TASK STATEMENT> With nothing added and nothing dropped, write out all of the entries below.

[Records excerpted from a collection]
_ _ _ _ _

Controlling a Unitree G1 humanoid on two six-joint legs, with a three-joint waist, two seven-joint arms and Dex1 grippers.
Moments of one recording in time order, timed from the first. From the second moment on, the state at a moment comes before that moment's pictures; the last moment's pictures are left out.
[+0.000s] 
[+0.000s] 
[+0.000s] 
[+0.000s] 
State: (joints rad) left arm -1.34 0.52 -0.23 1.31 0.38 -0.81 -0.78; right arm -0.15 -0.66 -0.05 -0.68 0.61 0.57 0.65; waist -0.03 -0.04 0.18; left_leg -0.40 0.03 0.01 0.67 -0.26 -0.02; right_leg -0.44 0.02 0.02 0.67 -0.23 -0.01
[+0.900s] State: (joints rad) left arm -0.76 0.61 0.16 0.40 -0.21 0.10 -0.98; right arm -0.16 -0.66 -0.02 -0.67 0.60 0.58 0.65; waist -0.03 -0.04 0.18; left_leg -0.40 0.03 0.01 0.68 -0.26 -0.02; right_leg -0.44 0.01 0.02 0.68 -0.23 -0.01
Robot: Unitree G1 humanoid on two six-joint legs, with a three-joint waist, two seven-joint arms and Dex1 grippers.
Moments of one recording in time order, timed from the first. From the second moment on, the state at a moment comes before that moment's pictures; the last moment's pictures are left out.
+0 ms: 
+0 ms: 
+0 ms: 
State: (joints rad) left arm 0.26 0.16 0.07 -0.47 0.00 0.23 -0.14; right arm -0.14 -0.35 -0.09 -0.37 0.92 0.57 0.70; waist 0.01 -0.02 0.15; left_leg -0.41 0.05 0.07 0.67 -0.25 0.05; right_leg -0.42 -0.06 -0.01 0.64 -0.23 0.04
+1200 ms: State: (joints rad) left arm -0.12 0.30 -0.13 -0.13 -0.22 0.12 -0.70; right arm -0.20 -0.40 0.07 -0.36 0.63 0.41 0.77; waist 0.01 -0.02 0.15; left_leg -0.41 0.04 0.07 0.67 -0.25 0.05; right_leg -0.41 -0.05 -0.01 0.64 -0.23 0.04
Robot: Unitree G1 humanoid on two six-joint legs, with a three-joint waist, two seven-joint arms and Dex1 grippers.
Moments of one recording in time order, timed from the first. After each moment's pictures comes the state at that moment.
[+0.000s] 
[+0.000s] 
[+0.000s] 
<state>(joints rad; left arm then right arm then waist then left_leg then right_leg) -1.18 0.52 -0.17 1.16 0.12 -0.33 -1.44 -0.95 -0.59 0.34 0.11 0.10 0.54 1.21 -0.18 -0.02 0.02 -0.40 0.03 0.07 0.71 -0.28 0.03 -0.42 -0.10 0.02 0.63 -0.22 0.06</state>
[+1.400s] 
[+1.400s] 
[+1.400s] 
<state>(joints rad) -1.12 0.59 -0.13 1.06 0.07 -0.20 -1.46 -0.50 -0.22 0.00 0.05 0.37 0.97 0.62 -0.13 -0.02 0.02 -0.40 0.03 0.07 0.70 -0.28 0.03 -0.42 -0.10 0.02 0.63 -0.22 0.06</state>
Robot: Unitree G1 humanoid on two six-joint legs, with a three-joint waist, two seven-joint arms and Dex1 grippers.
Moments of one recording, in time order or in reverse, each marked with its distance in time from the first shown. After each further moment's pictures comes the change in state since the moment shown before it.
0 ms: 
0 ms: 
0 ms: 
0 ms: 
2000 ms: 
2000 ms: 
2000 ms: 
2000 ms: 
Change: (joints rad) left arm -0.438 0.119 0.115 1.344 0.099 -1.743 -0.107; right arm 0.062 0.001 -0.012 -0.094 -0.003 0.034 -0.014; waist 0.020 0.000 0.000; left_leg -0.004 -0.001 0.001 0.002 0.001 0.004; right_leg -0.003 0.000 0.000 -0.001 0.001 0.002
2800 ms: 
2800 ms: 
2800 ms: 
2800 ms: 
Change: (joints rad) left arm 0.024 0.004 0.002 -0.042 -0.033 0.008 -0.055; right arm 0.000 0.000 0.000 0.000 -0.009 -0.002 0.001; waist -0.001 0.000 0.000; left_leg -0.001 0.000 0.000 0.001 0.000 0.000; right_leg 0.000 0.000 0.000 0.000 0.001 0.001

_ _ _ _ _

EXERCISE OUTPUT>
Controlling a Unitree G1 humanoid on two six-joint legs, with a three-joint waist, two seven-joint arms and Dex1 grippers.
Moments of one recording in time order, timed from the first. From the second moment on, the state at a moment comes before that moment's pictures; the last moment's pictures are left out.
[+0.000s] 
[+0.000s] 
[+0.000s] 
[+0.000s] 
State: (joints rad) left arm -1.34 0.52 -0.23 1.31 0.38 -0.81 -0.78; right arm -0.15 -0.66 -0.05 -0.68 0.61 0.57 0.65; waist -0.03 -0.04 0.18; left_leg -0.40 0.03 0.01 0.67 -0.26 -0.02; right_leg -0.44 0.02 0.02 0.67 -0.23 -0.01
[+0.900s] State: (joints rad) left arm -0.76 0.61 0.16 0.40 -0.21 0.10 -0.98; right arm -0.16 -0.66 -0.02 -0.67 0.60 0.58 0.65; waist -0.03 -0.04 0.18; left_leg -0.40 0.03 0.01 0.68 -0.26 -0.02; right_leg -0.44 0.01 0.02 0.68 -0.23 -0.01
Robot: Unitree G1 humanoid on two six-joint legs, with a three-joint waist, two seven-joint arms and Dex1 grippers.
Moments of one recording in time order, timed from the first. From the second moment on, the state at a moment comes before that moment's pictures; the last moment's pictures are left out.
+0 ms: 
+0 ms: 
+0 ms: 
State: (joints rad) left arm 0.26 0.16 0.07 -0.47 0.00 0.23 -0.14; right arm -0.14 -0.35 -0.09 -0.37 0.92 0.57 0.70; waist 0.01 -0.02 0.15; left_leg -0.41 0.05 0.07 0.67 -0.25 0.05; right_leg -0.42 -0.06 -0.01 0.64 -0.23 0.04
+1200 ms: State: (joints rad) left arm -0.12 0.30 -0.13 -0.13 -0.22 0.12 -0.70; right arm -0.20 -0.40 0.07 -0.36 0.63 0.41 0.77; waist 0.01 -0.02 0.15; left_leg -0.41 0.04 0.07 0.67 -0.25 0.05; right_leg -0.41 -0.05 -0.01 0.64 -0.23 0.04
Robot: Unitree G1 humanoid on two six-joint legs, with a three-joint waist, two seven-joint arms and Dex1 grippers.
Moments of one recording in time order, timed from the first. After each moment's pictures comes the state at that moment.
[+0.000s] 
[+0.000s] 
[+0.000s] 
<state>(joints rad; left arm then right arm then waist then left_leg then right_leg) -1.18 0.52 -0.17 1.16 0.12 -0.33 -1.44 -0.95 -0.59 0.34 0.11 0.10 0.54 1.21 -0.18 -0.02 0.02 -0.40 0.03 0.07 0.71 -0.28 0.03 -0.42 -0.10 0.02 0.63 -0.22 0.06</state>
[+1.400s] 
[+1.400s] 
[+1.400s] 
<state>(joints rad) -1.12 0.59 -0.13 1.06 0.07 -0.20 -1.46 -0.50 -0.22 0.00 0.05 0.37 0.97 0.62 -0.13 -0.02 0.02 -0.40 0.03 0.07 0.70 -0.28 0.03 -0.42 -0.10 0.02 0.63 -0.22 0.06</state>
Robot: Unitree G1 humanoid on two six-joint legs, with a three-joint waist, two seven-joint arms and Dex1 grippers.
Moments of one recording, in time order or in reverse, each marked with its distance in time from the first shown. After each further moment's pictures comes the change in state since the moment shown before it.
0 ms: 
0 ms: 
0 ms: 
0 ms: 
2000 ms: 
2000 ms: 
2000 ms: 
2000 ms: 
Change: (joints rad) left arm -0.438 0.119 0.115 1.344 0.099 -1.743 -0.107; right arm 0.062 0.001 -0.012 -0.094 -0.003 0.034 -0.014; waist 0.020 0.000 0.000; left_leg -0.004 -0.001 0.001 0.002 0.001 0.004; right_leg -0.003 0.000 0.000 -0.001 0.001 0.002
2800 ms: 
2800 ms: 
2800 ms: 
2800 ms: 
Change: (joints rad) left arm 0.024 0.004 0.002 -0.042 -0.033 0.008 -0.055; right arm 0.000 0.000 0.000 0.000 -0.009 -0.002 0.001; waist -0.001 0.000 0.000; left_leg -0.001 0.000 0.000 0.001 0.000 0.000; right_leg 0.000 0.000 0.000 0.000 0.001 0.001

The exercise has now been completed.